Department of Materials Science and Engineering, University of Arizona, Tucson, Arizona 85721, USA.
J Acoust Soc Am. 2011 Oct;130(4):1919-25. doi: 10.1121/1.3631627.
A phononic crystal (PC) consisting of a square array of cylindrical polyvinylchloride inclusions in air is used to construct a variety of acoustic logic gates. In a certain range of operating frequencies, the PC band structure shows square-like equi-frequency contours centered off the gamma point. This attribute allows for the realization of non-collinear wave and group velocity vectors in the PC wave vector space. This feature can be utilized to control with great precision, the relative phase between propagating acoustic waves in the PC. By altering the incidence angle of the impinging acoustic beams or varying the PC thickness, interferences occur between acoustic wave pairs. It is recognized that information can be encoded with this mechanism (e.g., wave amplitudes/interference patterns) and accordingly to construct a series of logic gates emulating Boolean functions. The NAND, XOR, and NOT gates are demonstrated with finite-difference time-domain simulations of acoustic waves impinging upon the PC.

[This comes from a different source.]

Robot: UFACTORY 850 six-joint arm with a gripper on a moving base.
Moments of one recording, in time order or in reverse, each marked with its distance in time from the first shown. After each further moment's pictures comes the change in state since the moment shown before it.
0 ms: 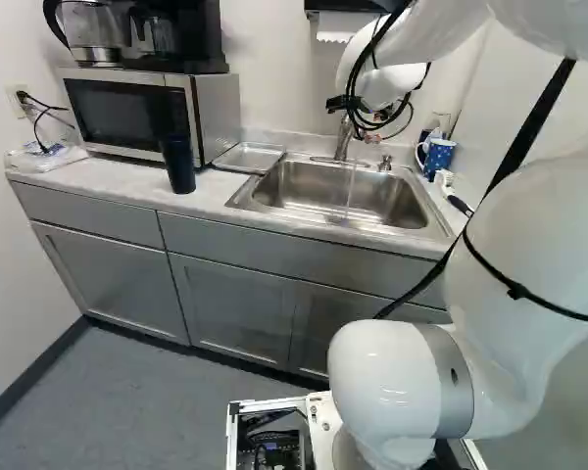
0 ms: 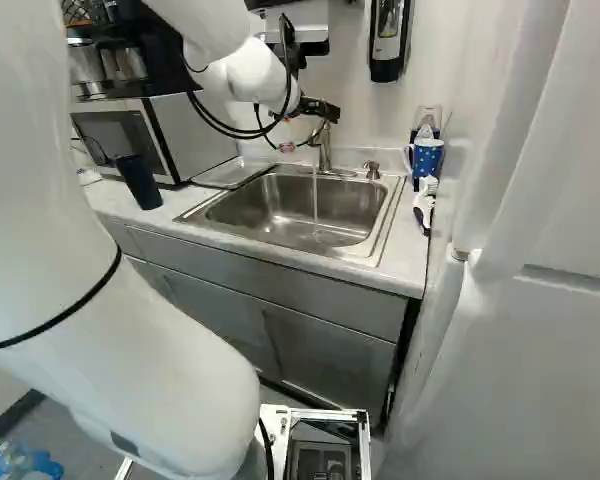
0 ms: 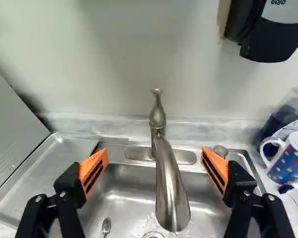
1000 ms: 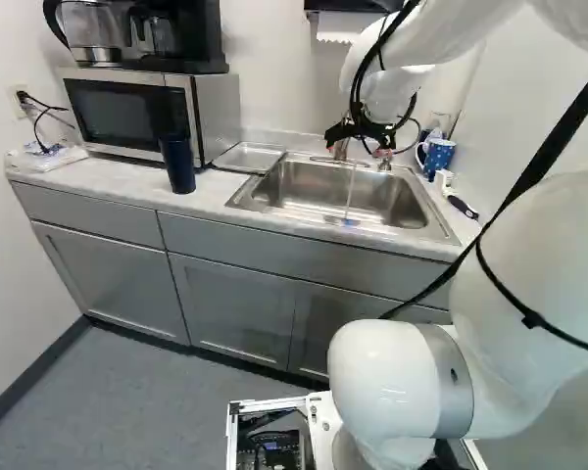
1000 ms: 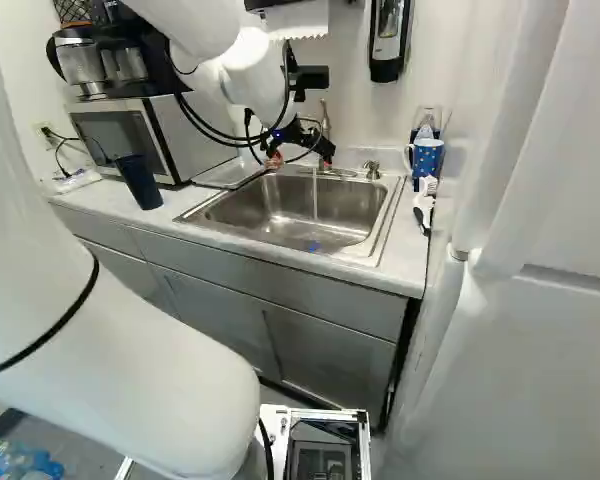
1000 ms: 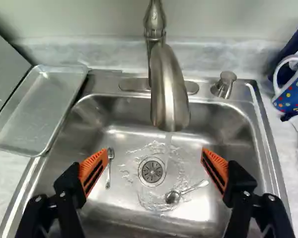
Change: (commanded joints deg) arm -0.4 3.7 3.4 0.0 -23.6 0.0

声子晶体(PC)由空气 中的圆柱状聚氯乙烯夹杂形成的正方形阵列组成,可用于构建各种声 学逻辑门。在一定的工作频率范围内,PC 的能带结构显示出以伽马点为中心的类正方形等频轮廓。这一特性允许在 PC 波矢空间中实现非共线的波和群速度矢量。这一特点可用于非常精确地控制 PC 中传播声波之间的相对相位。通过改变入射声波的入射角或改变 PC 的厚度,声波对之间会发生干涉。人们认识到,可以利用这种机制(例如,波幅/干涉模式)进行信息编码,并相应地构建一系列模拟布尔函数的逻辑门。通过对声波撞击 PC 的有限差分时域模拟,演示了 NAND、XOR 和 NOT 门。